Friday, April 8, 2011

useEmma=openjpa.isInUse()?false:true

OpenJPA is a JPA framework very light compared to the heavyweight Hibernate. In order to provide optimal runtime performance, flexible lazy loading, and efficient, immediate dirty tracking, OpenJPA can use an enhancer . An enhancer is a tool that automatically adds code to your persistent classes after you have written them. The enhancer post-processes the bytecode generated by your Java compiler, adding the necessary fields and methods to implement the required persistence features. This bytecode modification perfectly preserves the line numbers in stack traces and is compatible with Java debuggers.

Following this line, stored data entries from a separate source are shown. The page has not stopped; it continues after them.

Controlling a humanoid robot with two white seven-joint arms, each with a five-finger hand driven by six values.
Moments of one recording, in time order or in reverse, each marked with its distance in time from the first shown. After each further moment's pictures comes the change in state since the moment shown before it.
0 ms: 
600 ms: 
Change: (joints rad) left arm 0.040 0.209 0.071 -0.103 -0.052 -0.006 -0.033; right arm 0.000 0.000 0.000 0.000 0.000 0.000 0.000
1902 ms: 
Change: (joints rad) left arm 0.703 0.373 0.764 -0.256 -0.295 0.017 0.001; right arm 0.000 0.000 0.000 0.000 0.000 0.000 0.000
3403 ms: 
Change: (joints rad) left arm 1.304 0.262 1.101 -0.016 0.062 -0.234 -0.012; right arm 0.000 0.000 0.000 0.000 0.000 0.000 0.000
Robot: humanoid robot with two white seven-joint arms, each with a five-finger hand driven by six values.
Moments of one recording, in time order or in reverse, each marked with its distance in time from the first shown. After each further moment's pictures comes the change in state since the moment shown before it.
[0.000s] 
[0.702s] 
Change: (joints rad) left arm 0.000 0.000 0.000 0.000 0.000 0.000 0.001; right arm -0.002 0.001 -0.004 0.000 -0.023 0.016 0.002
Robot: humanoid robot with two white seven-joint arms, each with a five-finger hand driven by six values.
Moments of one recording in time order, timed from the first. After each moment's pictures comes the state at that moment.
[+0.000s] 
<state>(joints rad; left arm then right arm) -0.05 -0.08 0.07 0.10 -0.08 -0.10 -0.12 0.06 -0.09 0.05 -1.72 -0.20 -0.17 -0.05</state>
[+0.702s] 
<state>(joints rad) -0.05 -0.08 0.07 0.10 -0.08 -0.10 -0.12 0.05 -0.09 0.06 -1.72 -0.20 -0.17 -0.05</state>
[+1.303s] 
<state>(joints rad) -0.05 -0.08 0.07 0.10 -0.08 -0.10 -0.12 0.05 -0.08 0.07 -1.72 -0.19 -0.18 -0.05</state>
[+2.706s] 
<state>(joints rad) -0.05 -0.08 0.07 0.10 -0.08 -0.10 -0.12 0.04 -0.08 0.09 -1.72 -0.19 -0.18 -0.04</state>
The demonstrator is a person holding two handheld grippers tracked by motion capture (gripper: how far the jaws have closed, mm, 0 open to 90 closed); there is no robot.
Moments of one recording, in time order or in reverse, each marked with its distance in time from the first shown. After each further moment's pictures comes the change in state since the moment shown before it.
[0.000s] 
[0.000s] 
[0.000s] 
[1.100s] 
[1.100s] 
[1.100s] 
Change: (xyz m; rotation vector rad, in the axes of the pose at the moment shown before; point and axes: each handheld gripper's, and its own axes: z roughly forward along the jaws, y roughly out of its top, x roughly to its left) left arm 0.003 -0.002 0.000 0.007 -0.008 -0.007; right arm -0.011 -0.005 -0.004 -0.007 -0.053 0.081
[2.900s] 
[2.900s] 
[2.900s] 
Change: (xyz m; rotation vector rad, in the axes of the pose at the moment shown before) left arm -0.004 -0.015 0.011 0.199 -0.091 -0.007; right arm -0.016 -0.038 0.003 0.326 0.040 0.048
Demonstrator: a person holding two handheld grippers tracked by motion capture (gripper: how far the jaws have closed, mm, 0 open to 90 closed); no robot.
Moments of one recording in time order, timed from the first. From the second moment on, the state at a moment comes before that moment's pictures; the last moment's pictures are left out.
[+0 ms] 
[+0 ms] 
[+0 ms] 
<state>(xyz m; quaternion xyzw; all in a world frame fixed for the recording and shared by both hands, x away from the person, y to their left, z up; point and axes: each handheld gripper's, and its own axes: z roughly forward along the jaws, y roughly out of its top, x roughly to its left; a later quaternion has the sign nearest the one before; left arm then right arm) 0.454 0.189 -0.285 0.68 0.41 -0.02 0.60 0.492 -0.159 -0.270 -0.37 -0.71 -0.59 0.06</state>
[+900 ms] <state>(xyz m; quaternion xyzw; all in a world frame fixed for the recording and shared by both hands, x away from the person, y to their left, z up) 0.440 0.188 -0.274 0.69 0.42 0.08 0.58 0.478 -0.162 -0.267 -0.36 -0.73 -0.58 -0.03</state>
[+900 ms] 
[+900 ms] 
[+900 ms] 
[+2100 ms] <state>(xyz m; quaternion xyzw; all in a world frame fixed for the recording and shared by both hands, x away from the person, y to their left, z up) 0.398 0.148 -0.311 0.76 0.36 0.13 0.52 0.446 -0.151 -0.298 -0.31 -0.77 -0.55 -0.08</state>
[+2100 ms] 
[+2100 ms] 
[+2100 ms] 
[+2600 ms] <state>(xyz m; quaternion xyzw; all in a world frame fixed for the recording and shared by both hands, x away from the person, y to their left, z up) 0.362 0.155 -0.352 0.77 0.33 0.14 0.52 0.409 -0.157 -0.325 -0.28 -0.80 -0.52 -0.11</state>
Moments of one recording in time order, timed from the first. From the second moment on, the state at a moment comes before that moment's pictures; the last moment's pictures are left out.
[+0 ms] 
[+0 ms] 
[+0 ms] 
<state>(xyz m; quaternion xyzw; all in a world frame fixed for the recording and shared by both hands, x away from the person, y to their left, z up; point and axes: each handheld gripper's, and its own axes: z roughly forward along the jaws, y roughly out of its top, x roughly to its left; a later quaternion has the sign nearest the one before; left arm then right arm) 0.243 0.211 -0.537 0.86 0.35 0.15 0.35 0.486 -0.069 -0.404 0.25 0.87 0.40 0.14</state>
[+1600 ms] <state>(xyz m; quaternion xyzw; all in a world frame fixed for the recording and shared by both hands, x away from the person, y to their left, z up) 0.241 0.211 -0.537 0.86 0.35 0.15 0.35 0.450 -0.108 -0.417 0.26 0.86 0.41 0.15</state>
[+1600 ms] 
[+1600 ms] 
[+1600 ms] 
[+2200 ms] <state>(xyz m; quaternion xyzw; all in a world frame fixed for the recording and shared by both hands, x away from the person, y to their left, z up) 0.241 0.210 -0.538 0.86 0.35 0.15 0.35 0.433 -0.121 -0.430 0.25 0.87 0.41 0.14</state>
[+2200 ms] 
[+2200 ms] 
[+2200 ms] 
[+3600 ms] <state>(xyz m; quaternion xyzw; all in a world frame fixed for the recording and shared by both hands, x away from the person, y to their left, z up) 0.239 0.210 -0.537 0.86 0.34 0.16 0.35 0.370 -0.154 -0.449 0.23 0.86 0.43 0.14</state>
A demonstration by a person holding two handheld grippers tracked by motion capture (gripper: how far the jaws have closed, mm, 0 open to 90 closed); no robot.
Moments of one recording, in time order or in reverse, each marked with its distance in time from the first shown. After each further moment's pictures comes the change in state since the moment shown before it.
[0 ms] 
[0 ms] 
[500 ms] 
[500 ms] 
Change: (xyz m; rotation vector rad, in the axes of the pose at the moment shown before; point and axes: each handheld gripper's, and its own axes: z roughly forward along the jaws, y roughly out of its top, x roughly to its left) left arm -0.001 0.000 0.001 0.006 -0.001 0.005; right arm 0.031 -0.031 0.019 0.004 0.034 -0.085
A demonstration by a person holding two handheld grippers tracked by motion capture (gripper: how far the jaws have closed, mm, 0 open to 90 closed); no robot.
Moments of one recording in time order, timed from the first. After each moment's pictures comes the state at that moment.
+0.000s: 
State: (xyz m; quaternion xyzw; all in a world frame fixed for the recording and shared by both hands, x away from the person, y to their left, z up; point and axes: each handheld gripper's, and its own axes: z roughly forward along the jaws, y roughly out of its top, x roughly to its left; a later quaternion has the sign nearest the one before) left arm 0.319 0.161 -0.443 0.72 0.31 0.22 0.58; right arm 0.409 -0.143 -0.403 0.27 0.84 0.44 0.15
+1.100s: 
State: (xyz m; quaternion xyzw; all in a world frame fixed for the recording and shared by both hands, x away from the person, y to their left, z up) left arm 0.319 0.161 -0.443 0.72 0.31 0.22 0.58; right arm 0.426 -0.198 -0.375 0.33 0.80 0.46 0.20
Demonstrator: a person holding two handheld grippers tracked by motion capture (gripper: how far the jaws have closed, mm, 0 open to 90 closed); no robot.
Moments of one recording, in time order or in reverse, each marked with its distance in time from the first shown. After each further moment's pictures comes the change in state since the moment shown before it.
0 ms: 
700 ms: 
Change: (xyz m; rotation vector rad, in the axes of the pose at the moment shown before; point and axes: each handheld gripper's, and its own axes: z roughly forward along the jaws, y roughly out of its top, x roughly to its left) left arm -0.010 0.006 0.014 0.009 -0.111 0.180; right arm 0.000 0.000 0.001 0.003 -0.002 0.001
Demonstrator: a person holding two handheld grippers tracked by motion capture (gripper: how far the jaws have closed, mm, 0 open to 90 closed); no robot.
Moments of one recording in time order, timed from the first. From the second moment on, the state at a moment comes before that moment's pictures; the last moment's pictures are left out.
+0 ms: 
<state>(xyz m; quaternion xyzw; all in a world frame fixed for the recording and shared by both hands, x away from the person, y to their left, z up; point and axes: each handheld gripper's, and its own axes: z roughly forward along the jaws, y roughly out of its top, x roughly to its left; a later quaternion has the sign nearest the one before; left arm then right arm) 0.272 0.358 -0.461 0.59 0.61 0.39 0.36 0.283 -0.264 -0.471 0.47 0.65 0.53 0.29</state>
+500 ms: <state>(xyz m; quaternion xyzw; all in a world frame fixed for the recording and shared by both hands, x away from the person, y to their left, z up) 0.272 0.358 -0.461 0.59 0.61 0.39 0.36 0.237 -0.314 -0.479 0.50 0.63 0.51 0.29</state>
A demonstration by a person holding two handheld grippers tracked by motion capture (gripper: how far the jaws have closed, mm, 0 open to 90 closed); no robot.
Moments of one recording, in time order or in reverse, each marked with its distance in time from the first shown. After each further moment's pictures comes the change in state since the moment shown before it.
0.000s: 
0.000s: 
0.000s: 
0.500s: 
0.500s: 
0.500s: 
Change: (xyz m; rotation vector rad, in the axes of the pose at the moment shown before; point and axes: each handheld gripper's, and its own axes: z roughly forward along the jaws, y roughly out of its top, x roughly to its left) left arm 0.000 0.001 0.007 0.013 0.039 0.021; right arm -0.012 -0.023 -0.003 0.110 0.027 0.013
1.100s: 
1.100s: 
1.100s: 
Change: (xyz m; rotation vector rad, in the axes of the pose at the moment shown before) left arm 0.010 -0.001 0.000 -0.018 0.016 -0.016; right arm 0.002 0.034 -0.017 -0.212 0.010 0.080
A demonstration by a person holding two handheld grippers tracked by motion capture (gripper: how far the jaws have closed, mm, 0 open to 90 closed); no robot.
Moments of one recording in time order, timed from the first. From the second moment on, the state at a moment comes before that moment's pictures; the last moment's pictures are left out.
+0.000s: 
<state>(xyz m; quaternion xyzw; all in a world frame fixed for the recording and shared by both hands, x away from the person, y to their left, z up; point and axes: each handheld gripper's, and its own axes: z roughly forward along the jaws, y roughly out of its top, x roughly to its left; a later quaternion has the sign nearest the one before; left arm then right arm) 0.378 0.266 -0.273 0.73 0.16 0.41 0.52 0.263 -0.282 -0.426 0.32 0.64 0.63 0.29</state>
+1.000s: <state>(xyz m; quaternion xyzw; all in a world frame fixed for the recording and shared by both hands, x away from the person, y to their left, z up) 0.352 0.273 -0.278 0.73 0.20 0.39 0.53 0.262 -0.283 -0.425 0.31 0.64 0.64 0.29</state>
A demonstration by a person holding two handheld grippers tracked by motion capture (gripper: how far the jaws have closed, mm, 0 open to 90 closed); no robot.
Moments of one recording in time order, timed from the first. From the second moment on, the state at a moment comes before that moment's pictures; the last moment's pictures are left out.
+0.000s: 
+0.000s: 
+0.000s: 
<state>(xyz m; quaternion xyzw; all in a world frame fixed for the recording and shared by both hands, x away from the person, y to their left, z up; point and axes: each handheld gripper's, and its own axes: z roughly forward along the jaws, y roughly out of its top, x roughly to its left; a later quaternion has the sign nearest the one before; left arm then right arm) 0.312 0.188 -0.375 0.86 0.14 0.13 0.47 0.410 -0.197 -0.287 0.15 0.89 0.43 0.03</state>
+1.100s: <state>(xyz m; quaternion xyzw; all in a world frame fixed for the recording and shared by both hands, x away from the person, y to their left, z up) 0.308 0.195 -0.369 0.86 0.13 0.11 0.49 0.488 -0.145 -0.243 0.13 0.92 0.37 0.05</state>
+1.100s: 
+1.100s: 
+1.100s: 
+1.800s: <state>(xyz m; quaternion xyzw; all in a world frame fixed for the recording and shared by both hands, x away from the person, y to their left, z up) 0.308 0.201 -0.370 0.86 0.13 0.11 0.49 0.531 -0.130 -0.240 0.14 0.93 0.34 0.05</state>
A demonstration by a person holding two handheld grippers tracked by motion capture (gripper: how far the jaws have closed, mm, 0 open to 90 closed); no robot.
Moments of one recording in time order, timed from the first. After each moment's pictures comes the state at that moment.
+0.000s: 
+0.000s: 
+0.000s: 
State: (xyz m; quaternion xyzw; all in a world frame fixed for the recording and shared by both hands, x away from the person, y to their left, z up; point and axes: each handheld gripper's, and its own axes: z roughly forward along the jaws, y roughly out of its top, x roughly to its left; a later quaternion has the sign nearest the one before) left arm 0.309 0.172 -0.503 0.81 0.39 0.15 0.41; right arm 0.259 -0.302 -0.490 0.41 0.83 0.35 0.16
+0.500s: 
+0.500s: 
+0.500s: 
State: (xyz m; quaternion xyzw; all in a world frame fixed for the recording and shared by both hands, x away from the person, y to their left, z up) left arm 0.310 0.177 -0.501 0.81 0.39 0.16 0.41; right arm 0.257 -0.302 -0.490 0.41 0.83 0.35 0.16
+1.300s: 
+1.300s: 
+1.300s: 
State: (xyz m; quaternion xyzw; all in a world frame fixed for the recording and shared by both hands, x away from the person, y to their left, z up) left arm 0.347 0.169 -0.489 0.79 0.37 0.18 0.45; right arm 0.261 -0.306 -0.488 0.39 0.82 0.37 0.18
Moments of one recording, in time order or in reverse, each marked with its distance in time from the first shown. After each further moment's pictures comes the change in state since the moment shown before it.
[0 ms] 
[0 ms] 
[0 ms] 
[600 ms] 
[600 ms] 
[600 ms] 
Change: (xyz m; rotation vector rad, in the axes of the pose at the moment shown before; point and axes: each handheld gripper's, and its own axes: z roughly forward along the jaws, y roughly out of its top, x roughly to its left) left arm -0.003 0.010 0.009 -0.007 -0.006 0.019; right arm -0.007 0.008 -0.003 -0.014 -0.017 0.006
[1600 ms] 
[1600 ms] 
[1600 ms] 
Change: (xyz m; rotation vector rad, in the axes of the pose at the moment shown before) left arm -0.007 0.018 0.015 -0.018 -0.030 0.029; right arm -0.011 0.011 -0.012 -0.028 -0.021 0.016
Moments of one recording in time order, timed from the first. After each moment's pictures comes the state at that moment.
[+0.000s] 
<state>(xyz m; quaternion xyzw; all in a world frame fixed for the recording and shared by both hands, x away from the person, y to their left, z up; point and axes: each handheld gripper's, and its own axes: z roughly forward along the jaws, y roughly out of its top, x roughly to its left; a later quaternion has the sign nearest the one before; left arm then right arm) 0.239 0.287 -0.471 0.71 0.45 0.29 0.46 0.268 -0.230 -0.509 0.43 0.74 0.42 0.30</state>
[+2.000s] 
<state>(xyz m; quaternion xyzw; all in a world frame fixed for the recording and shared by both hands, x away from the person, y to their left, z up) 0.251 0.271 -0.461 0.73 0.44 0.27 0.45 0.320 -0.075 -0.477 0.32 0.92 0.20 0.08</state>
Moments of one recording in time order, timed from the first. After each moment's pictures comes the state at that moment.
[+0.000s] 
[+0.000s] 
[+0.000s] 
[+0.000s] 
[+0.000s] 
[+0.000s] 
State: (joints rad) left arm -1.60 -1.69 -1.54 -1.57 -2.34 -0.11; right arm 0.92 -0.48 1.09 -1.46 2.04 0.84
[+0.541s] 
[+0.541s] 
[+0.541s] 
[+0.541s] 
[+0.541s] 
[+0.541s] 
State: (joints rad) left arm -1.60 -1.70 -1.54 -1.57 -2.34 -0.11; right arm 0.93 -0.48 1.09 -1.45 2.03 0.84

This is my third stint with EMMA and I simply love it even over the much detailed Clover. Apart from the free factor, its pretty fast and has less memory overhead. In one of my project, our nightly CI job with clover used to crash with clover which forced us to stick with EMMA. Instrumentation is an important step to get the coverage. The instrumentor adds bytecode instrumentation to all classes found in an instrumentation path that also pass through user-provided coverage filters. Additionally, it produces the class metadata file necessary for associating runtime coverage data with the original class definitions during coverage report generation.

Unfortunately, OpenJPA enhancer and EMMA instrumentor don't jell together. Yes, there's a conflict between them. As a result, your coverage will be incomplete. So, options left out will be
1. To switch over to Cobertura(sic) or Clover.
2. To filter the Dao and JPA entity classes from the coverage (sic again).

Depending upon your flexibility and need, you can choose one of them.